* _Exercise details_: What lines below include the word "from"? Copy each one.

* _Available data_:
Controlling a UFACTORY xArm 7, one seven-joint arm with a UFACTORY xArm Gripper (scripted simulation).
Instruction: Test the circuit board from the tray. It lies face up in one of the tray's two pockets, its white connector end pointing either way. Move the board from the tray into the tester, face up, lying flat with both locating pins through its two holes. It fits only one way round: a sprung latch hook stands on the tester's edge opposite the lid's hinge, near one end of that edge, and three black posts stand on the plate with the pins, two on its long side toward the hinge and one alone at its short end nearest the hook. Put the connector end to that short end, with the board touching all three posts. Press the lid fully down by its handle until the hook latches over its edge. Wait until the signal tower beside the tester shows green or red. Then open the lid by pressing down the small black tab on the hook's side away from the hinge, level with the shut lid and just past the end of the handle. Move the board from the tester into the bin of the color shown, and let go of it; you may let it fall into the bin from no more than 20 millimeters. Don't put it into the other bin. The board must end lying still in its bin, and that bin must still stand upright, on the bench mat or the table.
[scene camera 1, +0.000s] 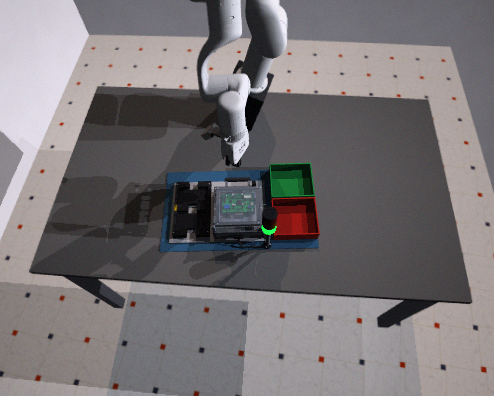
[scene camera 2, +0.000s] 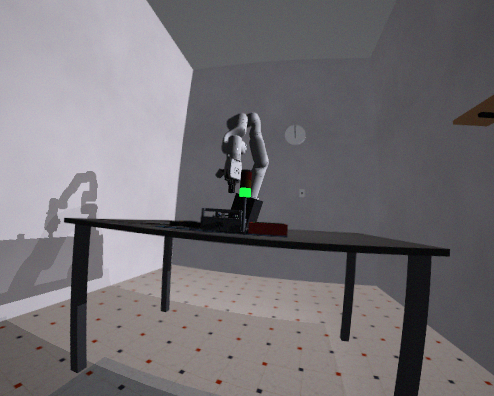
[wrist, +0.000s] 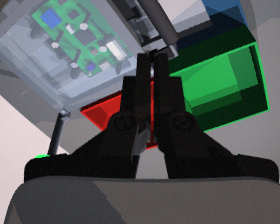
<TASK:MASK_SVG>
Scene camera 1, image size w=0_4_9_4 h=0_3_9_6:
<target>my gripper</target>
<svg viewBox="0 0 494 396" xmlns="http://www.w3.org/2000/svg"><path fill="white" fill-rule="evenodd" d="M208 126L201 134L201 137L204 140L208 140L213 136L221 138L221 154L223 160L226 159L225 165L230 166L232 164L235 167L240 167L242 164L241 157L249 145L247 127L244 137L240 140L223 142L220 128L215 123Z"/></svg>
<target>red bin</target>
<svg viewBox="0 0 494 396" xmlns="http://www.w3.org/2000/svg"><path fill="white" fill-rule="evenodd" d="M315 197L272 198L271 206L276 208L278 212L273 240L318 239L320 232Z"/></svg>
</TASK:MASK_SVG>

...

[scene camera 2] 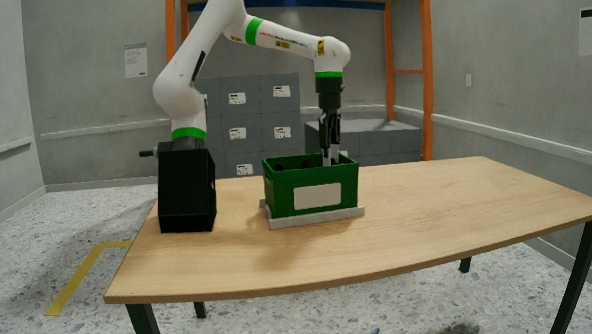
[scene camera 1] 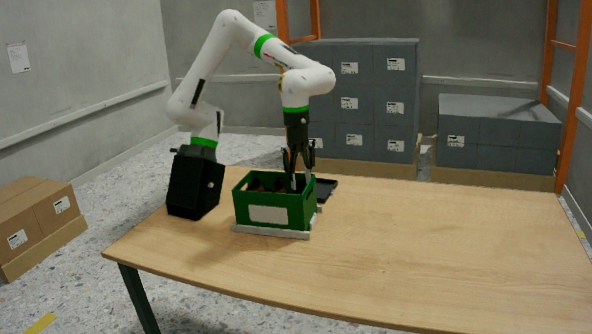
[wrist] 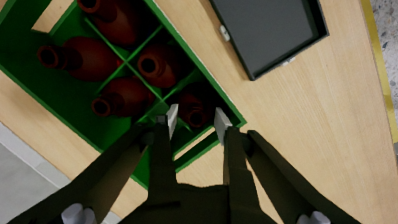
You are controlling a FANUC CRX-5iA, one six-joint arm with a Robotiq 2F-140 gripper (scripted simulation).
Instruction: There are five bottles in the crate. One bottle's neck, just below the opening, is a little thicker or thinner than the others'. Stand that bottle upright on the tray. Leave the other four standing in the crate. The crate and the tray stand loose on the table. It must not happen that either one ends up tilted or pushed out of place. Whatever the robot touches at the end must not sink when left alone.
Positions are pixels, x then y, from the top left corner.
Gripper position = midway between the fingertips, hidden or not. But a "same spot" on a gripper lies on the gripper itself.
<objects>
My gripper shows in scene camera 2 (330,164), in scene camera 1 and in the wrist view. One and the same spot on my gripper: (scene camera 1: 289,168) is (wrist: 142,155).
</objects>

* _Task response_:
Instruction: Test the circuit board from the tray. It lies face up in one of the tray's two pockets, its white connector end pointing either way. Move the board from the tray into the tester, face up, lying flat with both locating pins through its two holes. It fits only one way round: a sprung latch hook stands on the tester's edge opposite the lid's hinge, near one end of that edge, and three black posts stand on the plate with the pins, two on its long side toward the hinge and one alone at its short end nearest the hook. Put the connector end to that short end, with the board touching all three posts. Press the lid fully down by its handle until the hook latches over its edge. Wait until the signal tower beside the tester shows green or red. Then open the lid by pressing down the small black tab on the hook's side away from the hinge, level with the shut lid and just past the end of the handle. Move the board from the tester into the bin of the color shown, and let go of it; you may let it fall into the bin from no more than 20 millimeters. Don't put it into the other bin. The board must end lying still in its bin, and that bin must still stand upright, on the bench mat or the table.
Positions are pixels, x then y, from the top left corner.

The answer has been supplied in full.